Guidance for selecting a peak-to-gene assignment method in GSE analysis
The first step in GSE testing of cis-regulome data, such as TF binding sites or chromatin marks from ChIP-seq, is to assign the genomic regions or peaks to their target genes. The different assignment methods can lead to variable enrichment results and FP and/or FN findings, as discussed above (nearest distance method vs.

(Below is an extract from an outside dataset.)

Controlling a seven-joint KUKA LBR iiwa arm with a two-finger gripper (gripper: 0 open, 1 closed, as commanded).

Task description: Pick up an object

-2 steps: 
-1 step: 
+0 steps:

EnTDef). To avoid misinterpretation of genome-wide regulatory data, we need to select an appropriate LocDef method with care, which should be specific to the particular research question and the genomic regions of interest. Figure 7 summarizes three general categories of research questions and the corresponding regions of interest: (i) the 5 kb or 1 kb LocDef should be selected when interested in how a TF and/or chromatin mark regulates gene expression from promoters; (ii) the EnTDef (enhancer) should be selected when interested in how a TF and/or chromatin mark regulates gene expression from distal regions; and (iii) when the comprehensive regulatory signature is of interest, including both promoter and distal regions, our EnTDef plus 5kb LocDef (enhancer.5kb) should be selected. The promoter LocDef has the lowest genome coverage (10% for <5 kb LocDef and 2% for <1 kb LocDef), while the EnTDef plus 5 kb has 100% genome coverage, and the EnTDef has intermediate genome coverage (90%). We incorporated our top-performing EnTDef and EnTDef.plus5kb into the Bioconductor package chipenrich [42] and the ChIP-Enrich website (chip-enrich.med.umich.edu), allowing users to select the most suitable genomic region-gene assignment methods, gene sets, and GSE method to correctly interpret their genome-wide regulatory data. In addition, we provide a peak-to-gene assignment functionality in our GSE Suite (gsesuite.dcmb.med.umich.edu), by which users can select any possible combination of enhancer location and enhancer-to-gene target methods (as described in this study) and obtain the gene assignments for a user uploaded list of genomic regions, based on the selected EnTDef, or other method (e.g., promoters, exons, introns or anywhere in the genome).